TASK STATEMENT — Once the line containing "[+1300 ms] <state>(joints" is found in the entries below, reproduce it and every line after it, stopping at and including the line containing "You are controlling"; reproduce nothing else, and keep each line exact.

[Collection entries]
....
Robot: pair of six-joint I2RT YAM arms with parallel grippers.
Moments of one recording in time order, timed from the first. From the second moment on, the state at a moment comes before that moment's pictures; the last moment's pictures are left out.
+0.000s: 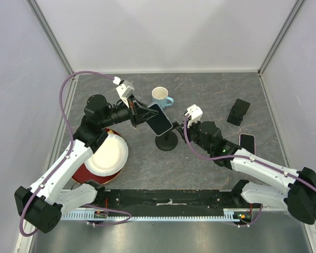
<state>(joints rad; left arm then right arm) -0.48 1.03 0.96 0.09 0.67 -0.27 0.80 1.10 0.63 0.20 0.16 0.13</state>
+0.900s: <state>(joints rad) -0.60 1.27 0.98 0.19 1.05 0.09 0.58 1.32 0.85 0.09 -0.42 0.07</state>
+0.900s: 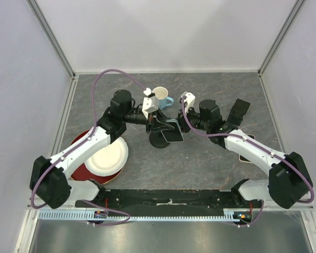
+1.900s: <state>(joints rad) -0.50 1.56 1.26 -0.20 1.19 0.44 0.53 1.36 0.89 0.06 -0.55 0.03</state>
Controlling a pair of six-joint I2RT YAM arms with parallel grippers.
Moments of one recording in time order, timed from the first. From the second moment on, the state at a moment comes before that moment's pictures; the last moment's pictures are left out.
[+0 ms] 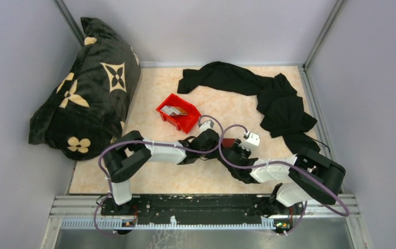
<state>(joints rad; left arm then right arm) -1.06 1.87 0.92 0.20 -0.17 -1.06 0.99 1.38 0.35 0.14 0.94 1.12</state>
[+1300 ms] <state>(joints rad) -1.08 1.75 0.93 -0.02 -0.40 -0.98 0.90 1.06 0.47 -0.25 0.72 0.90</state>
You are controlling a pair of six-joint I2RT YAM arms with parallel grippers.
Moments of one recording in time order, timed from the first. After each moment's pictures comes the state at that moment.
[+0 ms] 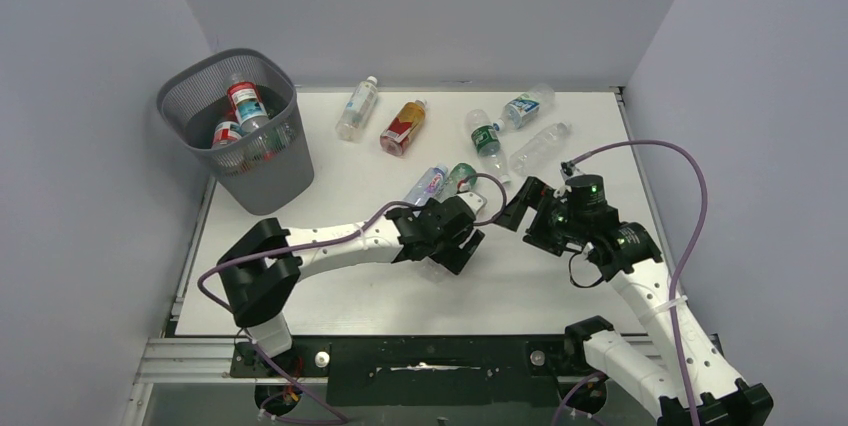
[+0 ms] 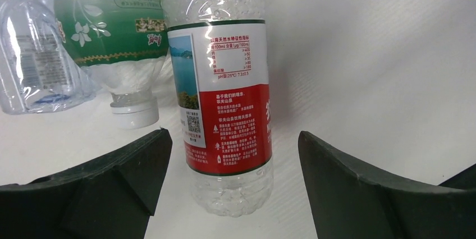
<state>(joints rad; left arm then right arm) -1.09 1.71 1.19 -0.46 -0.25 -0.34 0.33 0.85 0.83 -0.74 -0.24 0.78</state>
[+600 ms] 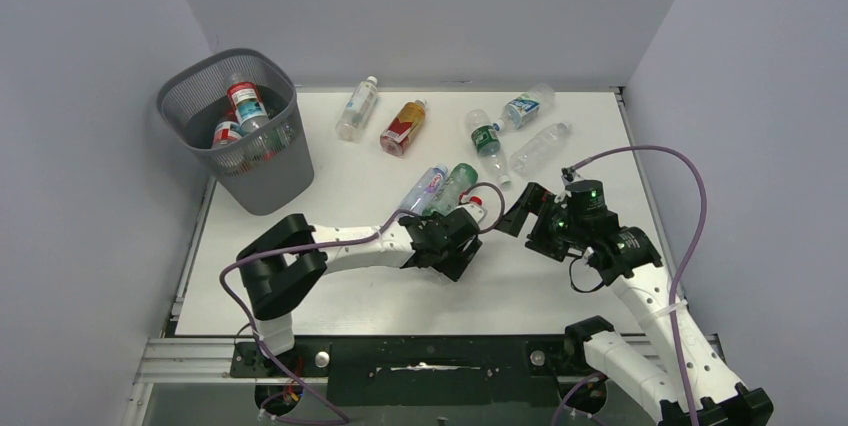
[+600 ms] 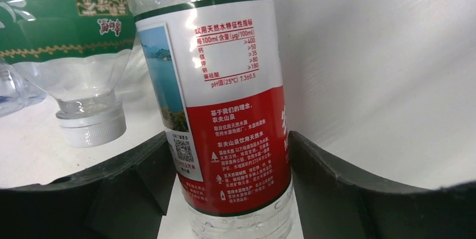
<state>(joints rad) -1.10 1.82 1.16 -0.39 -0.26 -0.38 0.33 0.82 0.80 -0.77 -0.23 0.78</state>
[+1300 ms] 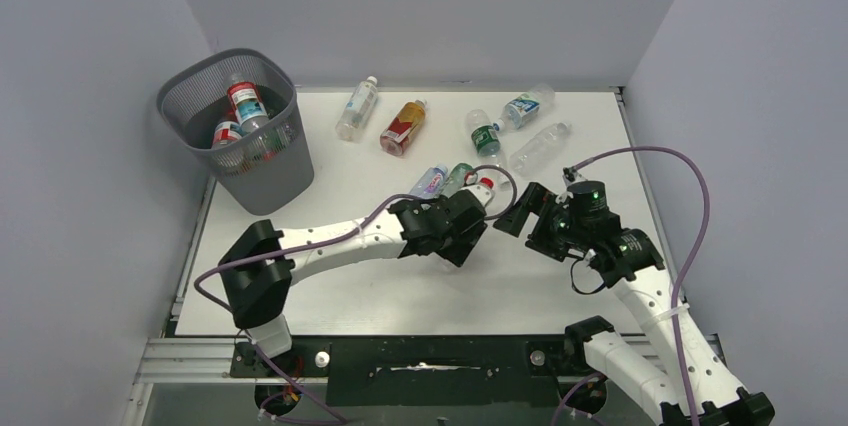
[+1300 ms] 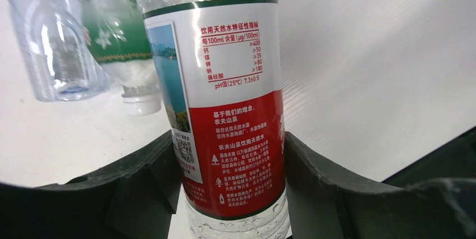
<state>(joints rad) -1.12 1.73 1.30 -0.59 -0.28 -0.39 0.33 0.80 0.80 -0.77 -0.23 0.78</state>
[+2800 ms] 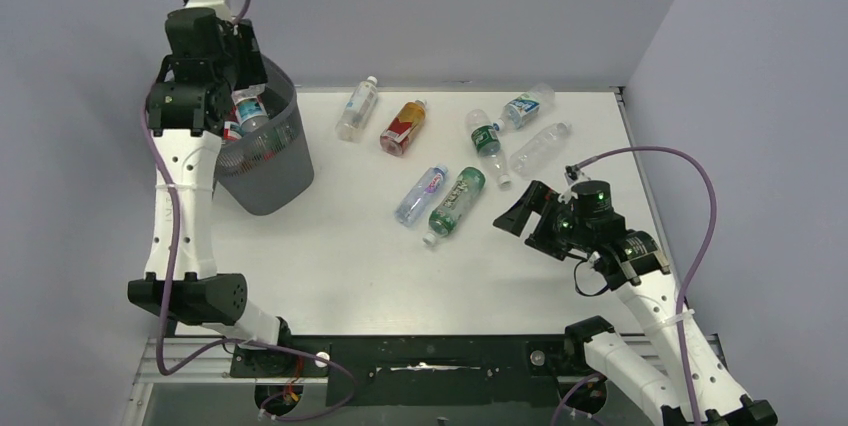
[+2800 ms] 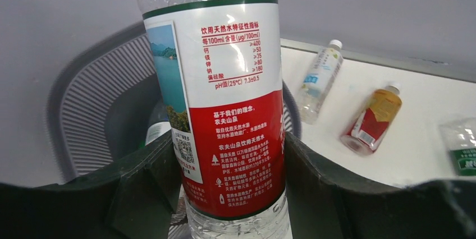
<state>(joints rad) -0.06 1.54 2.01 -0.85 -0.22 -0.12 0.33 0.78 0.83 -0.78 -0.25 0.78</state>
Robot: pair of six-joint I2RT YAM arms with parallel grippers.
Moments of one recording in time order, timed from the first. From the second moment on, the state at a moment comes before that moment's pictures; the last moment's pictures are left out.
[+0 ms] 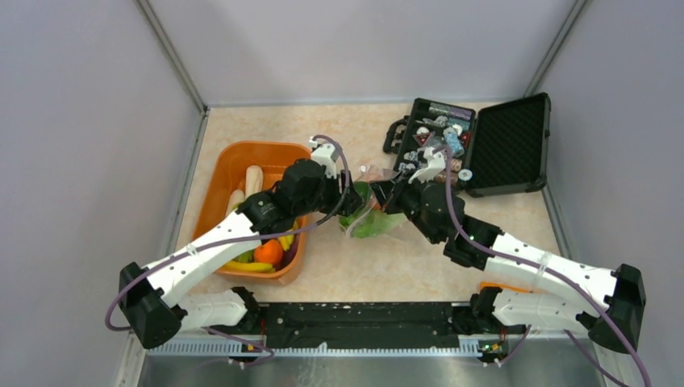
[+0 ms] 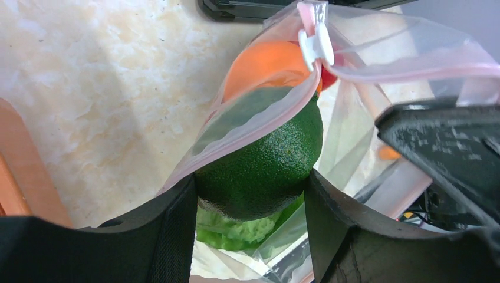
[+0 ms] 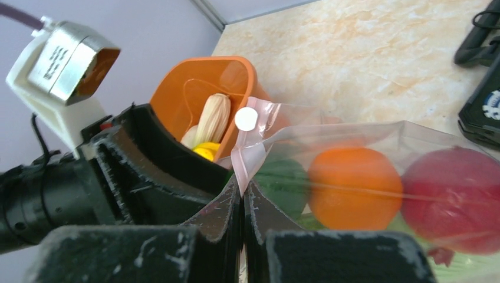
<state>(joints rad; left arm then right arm) -0.81 1.16 1.02 -0.36 0.01 -0.55 1.02 1.00 0.83 0.07 0.47 0.67</state>
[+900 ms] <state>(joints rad) -0.85 1.24 1.10 -0.40 0.10 -0.41 1.01 0.88 0.74 0.10 0.50 0.70</state>
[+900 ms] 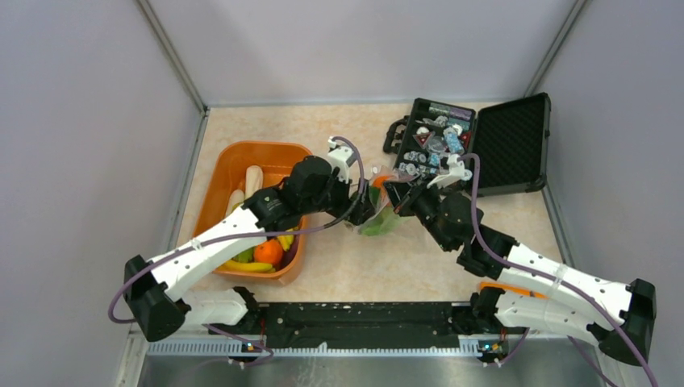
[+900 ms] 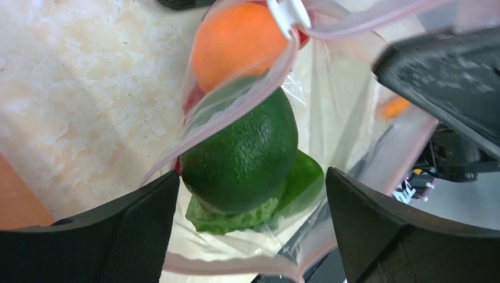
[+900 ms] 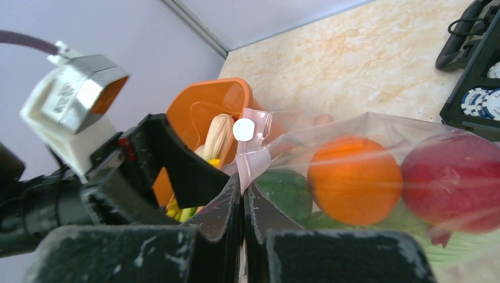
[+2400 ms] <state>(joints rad) -0.92 1.01 0.82 -0.33 0.07 -0.58 0.95 1.04 0.76 0.20 0.52 0.75</state>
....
EXERCISE OUTPUT —
[+1300 ms] <state>(joints rad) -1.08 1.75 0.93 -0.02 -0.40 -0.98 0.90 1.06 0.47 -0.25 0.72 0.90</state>
You are controlling a pair of six-joint I2RT YAM arms with parallel grippers.

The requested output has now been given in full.